Als sehr versierte Referentin bei den Onlinevorträgen für die Grundschulen von Schorndorf
und Untertraubenbach fungierte die Medienpädagogin Birgit Zwicknagel vom Verein der
Computermäuse Stamsried. Sie sprach zum Thema „Meine Kinder gehen digital – und jetzt?“.

Leider lassen Eltern ihre Kinder im Internet oft allein, teils mit unabsehbaren Folgen.
Und so seien es oft die Erziehungsberechtigten selbst, die ihren Nachwuchs anonym
Erpressern, Kinderschändern und sogar Mördern im Internet schutzlos ausliefern, so
die engagierte Kämpferin für Datensensibilität. Dabei hätten die Eltern die Aufsichtspflicht
auch in den Sozialen Medien. Es sei keineswegs ein Problem nur in den Ballungsräumen,
sondern genauso auf dem Land: „Kinder, die mit Nacktfotos erpresst werden, gibt es
an jeder Schule!“ Über den Schreibtisch der Initiatorin des Schulungsprogramms „Clever
ins Netz“ sind bereits alle Arten von Straftaten bis hin zum Selbstmord von Kindern
und Jugendlichen aus dem Raum Ostbayern gegangen. „Fälle, die zu verhindern gewesen
wären, wenn die Eltern nur einmal das Handy angeschaut hätten.“

Elternhaftung

Eltern sind bei unter 14-Jährigen aufsichtspflichtig und müssen wissen, welche Fotos,
Videos und Texte ihre Kinder posten und teilen. Von Kinderporno bis IS-Propaganda
gelte wie auf der Baustelle „Eltern haften für ihre Kinder“. Natürlich mache es keinen
Sinn, aus lauter Angst den Umgang mit den neuen Medien gänzlich zu untersagen, sei
doch das Beherrschen der Technik längst Grundvoraussetzung für jeden qualifizierten
Beruf. Und auch in den Schulen stelle die fortschreitende Digitalisierung ein erklärtes
Ziel dar. Deshalb sei unabdingbar, die Kinder auch beim virtuellen Erwachsenwerden
zu begleiten: „Bleiben Sie up to date!“ Diese Aufgabe sei keine leichte, schließlich
gibt es ständig neue Apps, neue Spiele mit eigenen Chats, neue Soziale Netzwerke.
Wenn Eltern nicht mit ihren Kindern über Gewalt im Netz, Pädophile etc. reden möchten,
dann sei ein Handy nicht geeignet. Es gelte mit den Kindern zu üben, bevor etwas passiert,
wenn beim Online-Chatten vom unbekannten Gegenüber unangebrachte Fragen kommen wie
etwa „wo wohnst du“ oder „schickst du mir ein Bild von dir“. Darauf dürften die Antworten
nur „das geht dich nichts an“ oder „nein“ lauten.
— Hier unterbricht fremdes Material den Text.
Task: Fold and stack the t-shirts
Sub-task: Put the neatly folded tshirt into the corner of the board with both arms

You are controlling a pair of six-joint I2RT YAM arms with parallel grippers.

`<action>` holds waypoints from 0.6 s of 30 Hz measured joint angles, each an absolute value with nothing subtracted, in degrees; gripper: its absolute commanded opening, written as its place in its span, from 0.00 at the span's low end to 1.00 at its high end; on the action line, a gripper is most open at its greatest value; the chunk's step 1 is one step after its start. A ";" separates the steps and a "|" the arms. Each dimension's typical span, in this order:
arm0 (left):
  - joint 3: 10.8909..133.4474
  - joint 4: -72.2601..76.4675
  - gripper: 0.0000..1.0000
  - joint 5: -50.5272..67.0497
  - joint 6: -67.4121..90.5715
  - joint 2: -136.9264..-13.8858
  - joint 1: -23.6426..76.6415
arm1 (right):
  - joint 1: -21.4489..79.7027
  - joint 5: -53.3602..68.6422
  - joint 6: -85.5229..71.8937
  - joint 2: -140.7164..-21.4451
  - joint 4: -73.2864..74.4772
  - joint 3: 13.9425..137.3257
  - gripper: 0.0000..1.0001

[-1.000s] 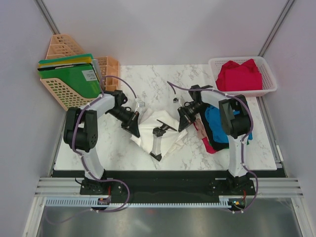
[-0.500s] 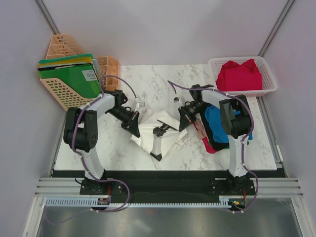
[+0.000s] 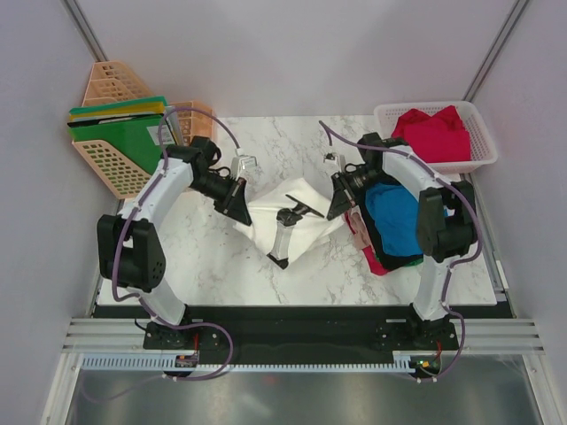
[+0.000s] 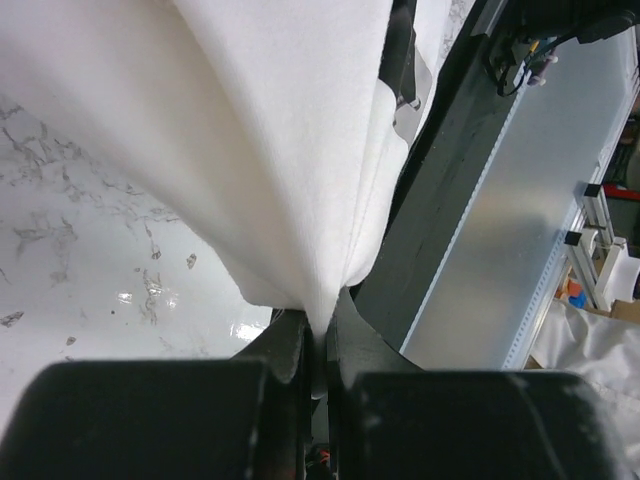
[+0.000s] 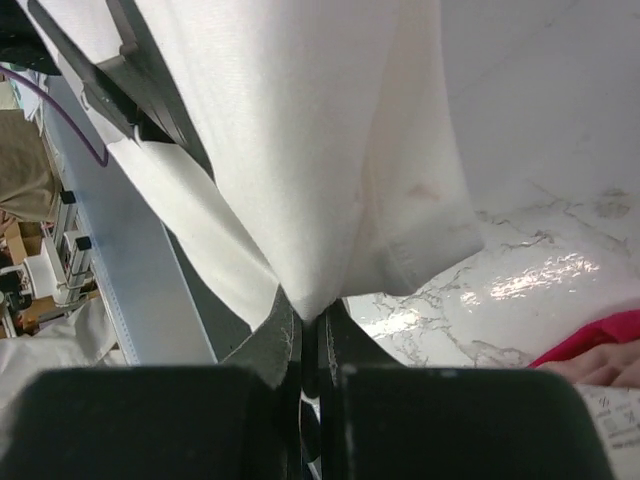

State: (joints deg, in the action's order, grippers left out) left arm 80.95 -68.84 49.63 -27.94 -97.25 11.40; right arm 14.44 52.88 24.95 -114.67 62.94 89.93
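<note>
A large white t-shirt (image 3: 292, 212) with a black print lies crumpled in the middle of the marble table (image 3: 204, 266). My left gripper (image 3: 241, 211) is shut on its left edge; the cloth (image 4: 290, 150) hangs from the pinched jaws (image 4: 318, 330). My right gripper (image 3: 337, 211) is shut on the shirt's right edge, white cloth (image 5: 300, 150) bunched at the jaws (image 5: 310, 320). A pile of folded shirts, bright blue (image 3: 399, 217) on top with black and red (image 3: 376, 264) under it, lies to the right. A red t-shirt (image 3: 431, 135) fills the basket.
A white mesh basket (image 3: 483, 133) stands at the back right. Beige racks with green folders (image 3: 128, 142) stand at the back left. The table's dark front rail (image 3: 292, 312) runs along the near edge.
Both arms have swung outward and toward the back, drawing the white t-shirt wider between them. Both grippers stay shut on it.
</note>
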 measured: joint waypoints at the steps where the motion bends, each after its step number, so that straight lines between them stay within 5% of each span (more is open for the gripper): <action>1: 81.49 -69.04 0.02 49.78 -27.92 -96.64 11.49 | 14.13 53.19 25.17 -113.38 63.46 89.93 0.00; 18: 91.64 -71.64 0.02 49.71 -25.69 -95.59 18.98 | 5.39 55.42 31.73 -102.21 74.94 93.03 0.00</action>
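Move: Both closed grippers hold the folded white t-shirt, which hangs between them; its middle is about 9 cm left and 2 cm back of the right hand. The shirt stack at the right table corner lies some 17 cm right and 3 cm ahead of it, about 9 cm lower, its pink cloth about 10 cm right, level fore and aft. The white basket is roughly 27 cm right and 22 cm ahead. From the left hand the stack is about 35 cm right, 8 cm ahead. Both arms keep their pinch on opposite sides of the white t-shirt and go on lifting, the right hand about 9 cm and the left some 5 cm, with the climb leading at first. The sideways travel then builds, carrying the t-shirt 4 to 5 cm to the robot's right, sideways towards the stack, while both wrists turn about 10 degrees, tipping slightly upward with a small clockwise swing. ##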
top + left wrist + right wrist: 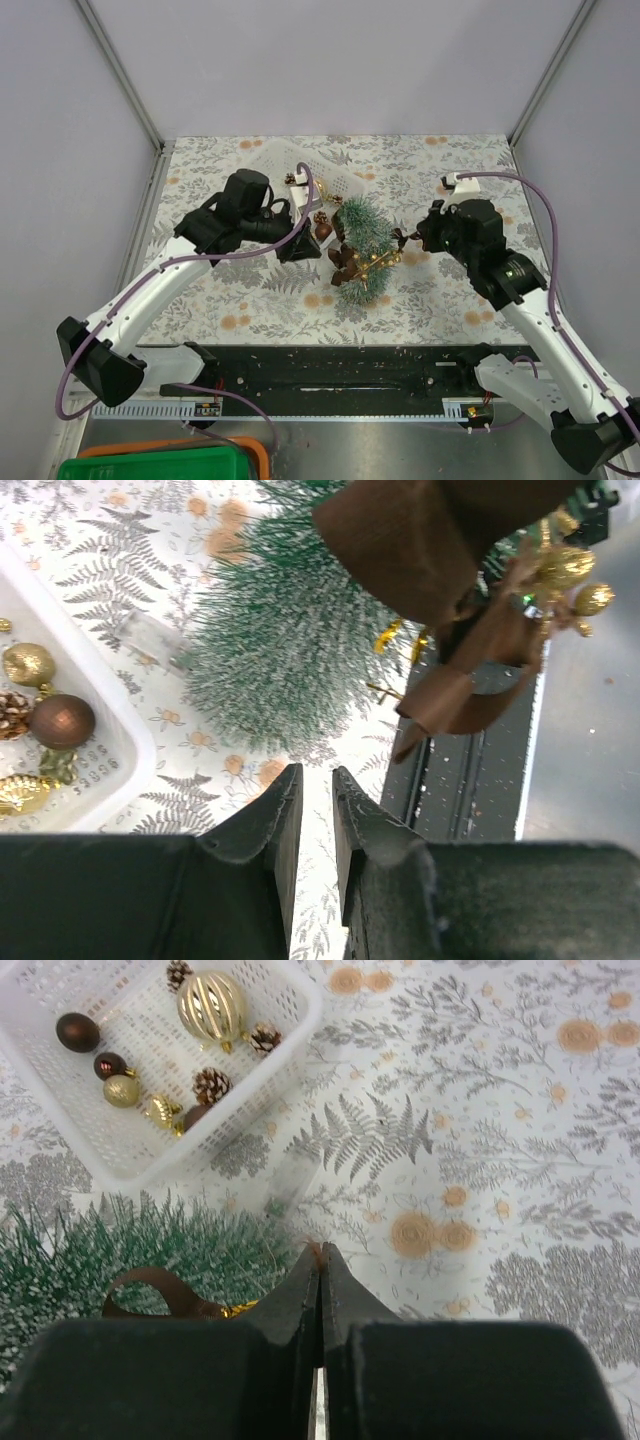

Die meisten Grundschulkinder nutzen zwischenzeitlich WhatsApp, obwohl das Portal eigentlich
völlig ungeeignet für Kinder ist. Die Kinder wurden von der medienpädagogischen Beraterin
ermuntert, vor allem die typischen „Quatschchats“ zu unterlassen. Es sei keine Seltenheit,
dass Kinder 300 bis sogar 800 Nachrichten pro Tag bekommen und versenden. In der Regel
sind das Sticker und Blödsinn. Die Kinder fühlen sich oft selbst von der Nachrichtenflut
überfordert und investieren viel Zeit, um alles zu lesen – aus Angst, etwas zu verpassen!
Eltern schauen sich die Chats selten an, nach dem Übertritt oft gar nicht mehr.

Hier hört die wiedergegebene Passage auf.